### WHAT THIS TASK INVOLVES
Which of the lines below holds the string "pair"? Copy every line that does.

### EXERCISE MATERIAL
---
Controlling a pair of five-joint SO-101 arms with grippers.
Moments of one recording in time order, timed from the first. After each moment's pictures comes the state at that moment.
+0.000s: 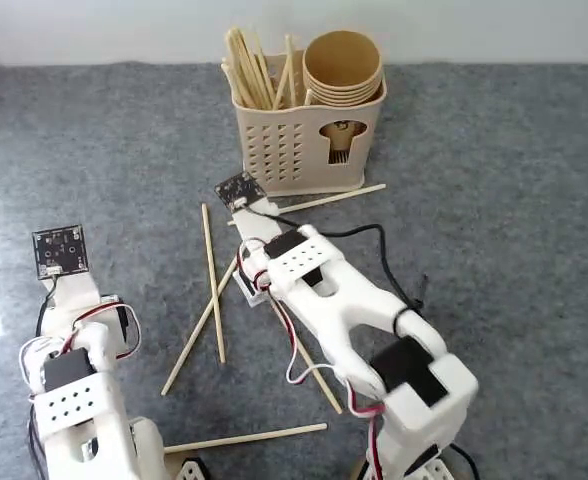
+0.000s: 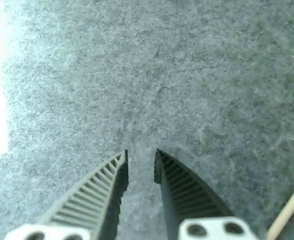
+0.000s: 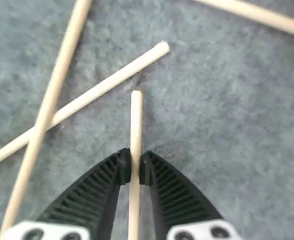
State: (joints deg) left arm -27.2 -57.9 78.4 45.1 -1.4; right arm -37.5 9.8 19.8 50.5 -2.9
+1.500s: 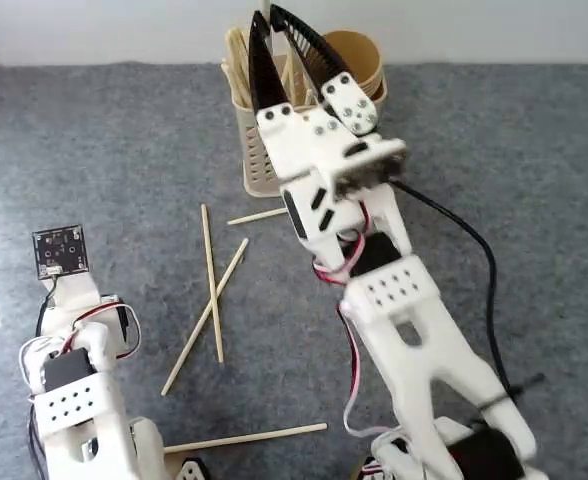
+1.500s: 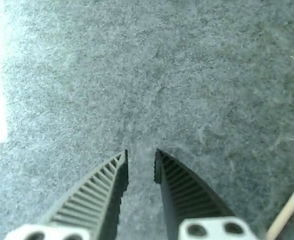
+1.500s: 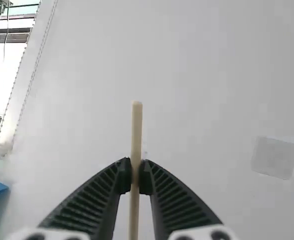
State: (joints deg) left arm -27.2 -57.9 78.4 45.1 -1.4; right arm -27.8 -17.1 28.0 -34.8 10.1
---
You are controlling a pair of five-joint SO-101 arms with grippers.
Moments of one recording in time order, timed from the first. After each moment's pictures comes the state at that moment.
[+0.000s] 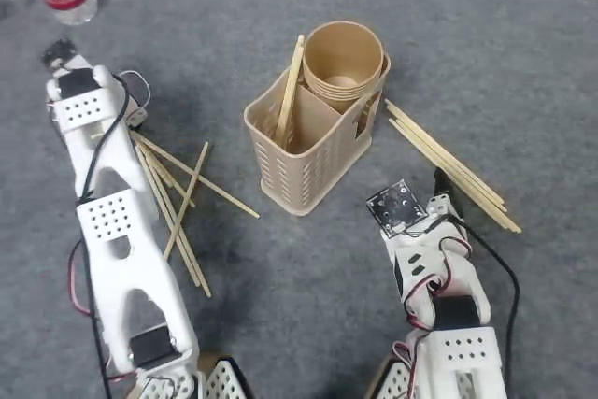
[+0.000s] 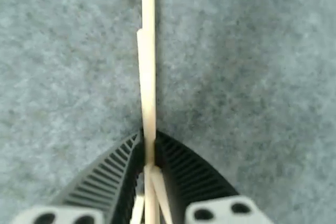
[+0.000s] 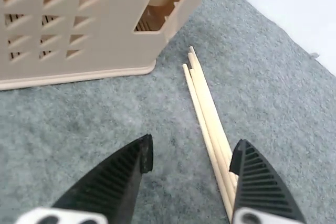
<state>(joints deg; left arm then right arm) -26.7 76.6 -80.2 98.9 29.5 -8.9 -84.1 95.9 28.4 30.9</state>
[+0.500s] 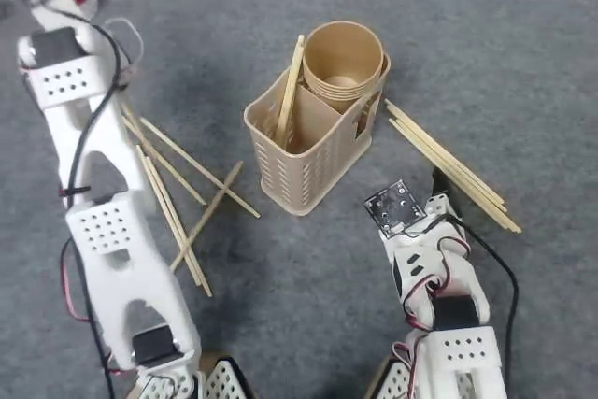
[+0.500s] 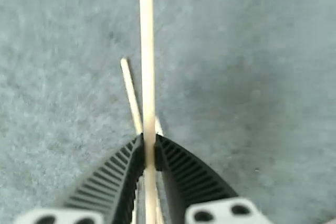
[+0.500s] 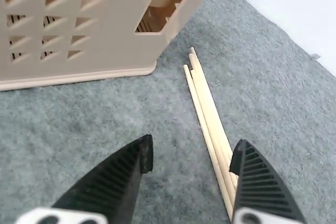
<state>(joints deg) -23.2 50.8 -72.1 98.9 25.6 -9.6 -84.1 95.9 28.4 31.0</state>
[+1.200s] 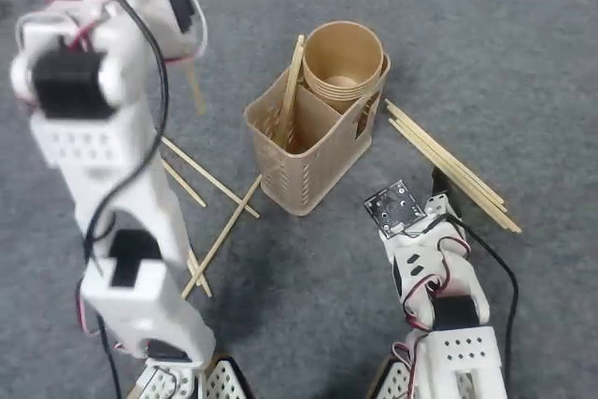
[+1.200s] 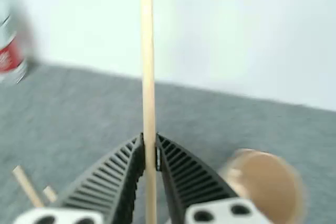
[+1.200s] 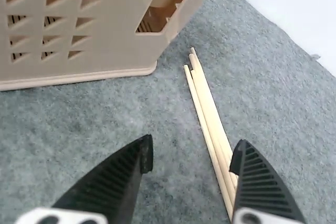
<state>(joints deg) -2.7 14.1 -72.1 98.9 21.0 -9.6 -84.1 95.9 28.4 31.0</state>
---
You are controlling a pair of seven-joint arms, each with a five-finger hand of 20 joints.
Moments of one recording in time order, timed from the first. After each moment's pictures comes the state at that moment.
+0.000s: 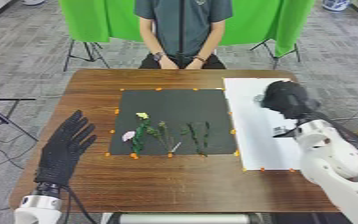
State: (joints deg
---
### REPLY
Controlling a pair of five-joint SO-101 arms with grippers.
You are controlling a pair of five-joint SO-101 arms with grippers.
You are controlling a pair of seven-joint arms, each with a five-finger hand of 20 joints.

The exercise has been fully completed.